To do:
Beneath this task is a listing; retype all of it exactly.
=== Section Start ===
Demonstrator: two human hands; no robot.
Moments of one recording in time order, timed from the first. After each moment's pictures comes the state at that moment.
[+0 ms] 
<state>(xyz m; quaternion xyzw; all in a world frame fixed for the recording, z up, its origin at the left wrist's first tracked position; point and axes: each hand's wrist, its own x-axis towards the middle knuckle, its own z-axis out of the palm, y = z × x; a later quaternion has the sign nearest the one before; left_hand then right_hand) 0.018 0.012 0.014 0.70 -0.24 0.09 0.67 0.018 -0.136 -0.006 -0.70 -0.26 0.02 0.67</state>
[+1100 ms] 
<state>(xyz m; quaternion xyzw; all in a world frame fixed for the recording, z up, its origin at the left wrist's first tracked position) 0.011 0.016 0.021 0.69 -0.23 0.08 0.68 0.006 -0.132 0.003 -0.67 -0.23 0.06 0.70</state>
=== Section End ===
Answer to this problem:
Demonstrator: two human hands; no robot.
Moments of one recording in time order, timed from the first. After each moment's pictures comes the state at that moment.
[+0 ms] 
<state>(xyz m; quaternion xyzw; all in a world frame fixed for the recording, z up, its origin at the left wrist's first tracked position; point and axes: each hand's wrist, its own x-axis towards the middle knuckle, its own z-axis out of the palm, y = z × x; a later quaternion has the sign nearest the one before; left_hand then right_hand) 0.018 0.012 0.014 0.70 -0.24 0.09 0.67 0.018 -0.136 -0.006 -0.70 -0.26 0.02 0.67</state>
[+1100 ms] 
<state>(xyz m; quaternion xyzw; all in a world frame fixed for the recording, z up, its origin at the left wrist's first tracked position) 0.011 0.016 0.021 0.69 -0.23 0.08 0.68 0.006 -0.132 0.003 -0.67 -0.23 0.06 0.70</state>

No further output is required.